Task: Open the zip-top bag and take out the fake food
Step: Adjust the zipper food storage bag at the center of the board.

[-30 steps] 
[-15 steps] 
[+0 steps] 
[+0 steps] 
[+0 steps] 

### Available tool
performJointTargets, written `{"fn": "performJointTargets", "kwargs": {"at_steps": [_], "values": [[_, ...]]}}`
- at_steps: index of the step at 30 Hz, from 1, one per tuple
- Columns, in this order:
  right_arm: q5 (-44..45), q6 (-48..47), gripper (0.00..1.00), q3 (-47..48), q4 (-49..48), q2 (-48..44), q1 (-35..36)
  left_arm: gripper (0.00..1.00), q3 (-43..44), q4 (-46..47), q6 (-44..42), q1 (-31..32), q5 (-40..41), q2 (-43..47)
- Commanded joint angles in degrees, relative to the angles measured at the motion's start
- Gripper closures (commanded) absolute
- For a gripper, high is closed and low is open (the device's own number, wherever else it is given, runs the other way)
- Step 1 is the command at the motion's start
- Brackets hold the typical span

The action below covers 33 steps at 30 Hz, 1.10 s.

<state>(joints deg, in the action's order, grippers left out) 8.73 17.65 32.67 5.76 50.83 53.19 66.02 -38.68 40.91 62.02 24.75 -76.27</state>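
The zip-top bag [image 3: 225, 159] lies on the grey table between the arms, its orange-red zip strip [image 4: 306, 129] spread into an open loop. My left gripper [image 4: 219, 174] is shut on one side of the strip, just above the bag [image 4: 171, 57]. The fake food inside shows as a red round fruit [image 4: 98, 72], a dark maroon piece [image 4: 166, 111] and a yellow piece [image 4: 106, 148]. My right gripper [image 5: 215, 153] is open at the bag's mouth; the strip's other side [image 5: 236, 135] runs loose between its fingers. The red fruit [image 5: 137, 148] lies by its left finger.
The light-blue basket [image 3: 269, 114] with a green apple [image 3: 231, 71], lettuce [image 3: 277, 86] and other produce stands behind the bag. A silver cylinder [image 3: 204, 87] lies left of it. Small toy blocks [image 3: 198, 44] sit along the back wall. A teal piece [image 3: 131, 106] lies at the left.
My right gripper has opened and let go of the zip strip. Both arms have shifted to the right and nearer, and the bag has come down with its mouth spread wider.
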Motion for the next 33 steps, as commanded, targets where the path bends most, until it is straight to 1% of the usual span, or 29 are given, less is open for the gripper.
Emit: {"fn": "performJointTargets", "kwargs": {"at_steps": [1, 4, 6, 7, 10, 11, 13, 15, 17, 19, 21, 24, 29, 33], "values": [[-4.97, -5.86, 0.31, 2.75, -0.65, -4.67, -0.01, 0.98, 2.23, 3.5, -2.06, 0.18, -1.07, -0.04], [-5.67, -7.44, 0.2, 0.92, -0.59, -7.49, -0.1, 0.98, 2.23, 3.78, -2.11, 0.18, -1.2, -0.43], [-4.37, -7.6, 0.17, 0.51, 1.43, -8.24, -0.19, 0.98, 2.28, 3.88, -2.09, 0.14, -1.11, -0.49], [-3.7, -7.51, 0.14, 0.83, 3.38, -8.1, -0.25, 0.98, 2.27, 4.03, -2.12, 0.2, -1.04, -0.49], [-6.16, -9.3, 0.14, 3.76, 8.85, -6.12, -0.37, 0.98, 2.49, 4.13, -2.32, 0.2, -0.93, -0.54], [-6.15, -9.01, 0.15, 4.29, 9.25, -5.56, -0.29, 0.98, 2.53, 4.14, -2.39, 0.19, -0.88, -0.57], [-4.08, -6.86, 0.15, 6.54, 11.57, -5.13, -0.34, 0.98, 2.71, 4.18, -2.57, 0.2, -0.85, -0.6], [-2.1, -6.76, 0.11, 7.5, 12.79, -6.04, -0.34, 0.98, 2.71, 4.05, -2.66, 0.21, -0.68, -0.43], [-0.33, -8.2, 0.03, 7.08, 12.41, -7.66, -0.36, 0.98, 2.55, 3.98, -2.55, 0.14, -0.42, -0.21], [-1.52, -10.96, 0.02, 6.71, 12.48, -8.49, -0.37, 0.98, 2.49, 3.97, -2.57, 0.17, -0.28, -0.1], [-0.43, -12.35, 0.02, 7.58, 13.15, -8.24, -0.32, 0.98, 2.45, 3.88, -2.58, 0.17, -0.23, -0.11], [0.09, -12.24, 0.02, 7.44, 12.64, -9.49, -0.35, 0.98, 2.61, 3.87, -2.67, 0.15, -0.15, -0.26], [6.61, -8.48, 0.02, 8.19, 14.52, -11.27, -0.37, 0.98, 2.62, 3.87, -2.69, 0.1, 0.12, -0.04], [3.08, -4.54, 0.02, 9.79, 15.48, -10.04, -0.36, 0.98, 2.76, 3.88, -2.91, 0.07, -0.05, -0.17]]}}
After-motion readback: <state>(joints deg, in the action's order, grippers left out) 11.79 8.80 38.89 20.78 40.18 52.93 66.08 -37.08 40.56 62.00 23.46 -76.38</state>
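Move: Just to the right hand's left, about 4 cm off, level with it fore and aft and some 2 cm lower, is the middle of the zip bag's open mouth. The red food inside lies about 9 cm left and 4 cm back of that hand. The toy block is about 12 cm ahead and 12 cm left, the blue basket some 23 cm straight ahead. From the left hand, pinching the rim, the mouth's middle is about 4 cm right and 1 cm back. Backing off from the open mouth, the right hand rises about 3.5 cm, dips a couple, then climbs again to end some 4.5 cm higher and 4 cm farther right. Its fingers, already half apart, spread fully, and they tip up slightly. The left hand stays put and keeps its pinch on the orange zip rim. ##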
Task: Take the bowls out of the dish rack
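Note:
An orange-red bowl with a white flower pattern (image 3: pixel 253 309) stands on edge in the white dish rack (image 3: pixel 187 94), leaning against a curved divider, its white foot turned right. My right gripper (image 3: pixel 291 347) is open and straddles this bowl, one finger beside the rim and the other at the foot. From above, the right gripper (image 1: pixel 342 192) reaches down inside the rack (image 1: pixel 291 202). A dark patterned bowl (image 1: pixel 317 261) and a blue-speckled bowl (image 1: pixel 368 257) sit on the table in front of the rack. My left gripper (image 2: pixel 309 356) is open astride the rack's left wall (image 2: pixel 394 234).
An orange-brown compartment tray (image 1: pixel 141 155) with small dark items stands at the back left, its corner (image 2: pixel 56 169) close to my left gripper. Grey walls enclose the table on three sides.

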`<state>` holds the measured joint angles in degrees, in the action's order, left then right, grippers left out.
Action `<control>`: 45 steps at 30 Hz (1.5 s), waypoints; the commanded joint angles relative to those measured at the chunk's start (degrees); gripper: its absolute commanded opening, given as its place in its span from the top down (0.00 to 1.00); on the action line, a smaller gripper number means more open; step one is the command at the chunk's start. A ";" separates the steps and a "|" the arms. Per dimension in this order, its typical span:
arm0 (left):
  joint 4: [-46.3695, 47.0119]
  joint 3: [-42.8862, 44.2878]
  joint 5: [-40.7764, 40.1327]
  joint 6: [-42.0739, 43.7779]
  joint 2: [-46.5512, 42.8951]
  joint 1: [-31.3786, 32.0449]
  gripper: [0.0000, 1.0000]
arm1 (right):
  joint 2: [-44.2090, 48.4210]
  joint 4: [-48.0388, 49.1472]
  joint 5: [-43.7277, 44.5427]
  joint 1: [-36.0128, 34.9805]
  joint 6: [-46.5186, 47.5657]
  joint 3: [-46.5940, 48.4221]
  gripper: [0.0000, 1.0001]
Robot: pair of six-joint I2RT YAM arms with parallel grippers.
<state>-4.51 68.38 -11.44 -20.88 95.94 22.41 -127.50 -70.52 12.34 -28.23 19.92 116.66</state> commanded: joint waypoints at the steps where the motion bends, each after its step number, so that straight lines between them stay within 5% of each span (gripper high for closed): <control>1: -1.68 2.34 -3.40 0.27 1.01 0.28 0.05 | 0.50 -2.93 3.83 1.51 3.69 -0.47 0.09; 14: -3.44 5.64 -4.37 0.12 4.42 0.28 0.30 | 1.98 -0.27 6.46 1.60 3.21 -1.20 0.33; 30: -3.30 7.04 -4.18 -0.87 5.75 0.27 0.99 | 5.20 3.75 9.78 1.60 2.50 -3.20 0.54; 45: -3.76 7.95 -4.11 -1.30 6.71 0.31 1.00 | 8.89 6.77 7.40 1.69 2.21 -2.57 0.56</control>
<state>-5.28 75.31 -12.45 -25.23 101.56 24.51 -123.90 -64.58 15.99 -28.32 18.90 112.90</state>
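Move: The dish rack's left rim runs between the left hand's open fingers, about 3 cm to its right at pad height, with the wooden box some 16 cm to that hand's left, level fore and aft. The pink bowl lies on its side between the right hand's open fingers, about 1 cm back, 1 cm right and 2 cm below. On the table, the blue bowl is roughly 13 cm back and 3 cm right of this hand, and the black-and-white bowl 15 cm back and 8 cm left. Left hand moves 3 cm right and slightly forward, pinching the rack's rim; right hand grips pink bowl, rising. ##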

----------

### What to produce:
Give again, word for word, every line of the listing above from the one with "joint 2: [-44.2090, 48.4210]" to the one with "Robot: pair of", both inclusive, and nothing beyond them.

### Solution:
  joint 2: [-44.2090, 48.4210]
  joint 4: [-48.0388, 49.1472]
  joint 5: [-43.7277, 44.5427]
  joint 1: [-36.0128, 34.9805]
  joint 6: [-46.5186, 47.5657]
  joint 3: [-46.5940, 48.4221]
  gripper: [0.0000, 1.0001]
Robot: pair of six-joint I2RT YAM arms with parallel grippers.

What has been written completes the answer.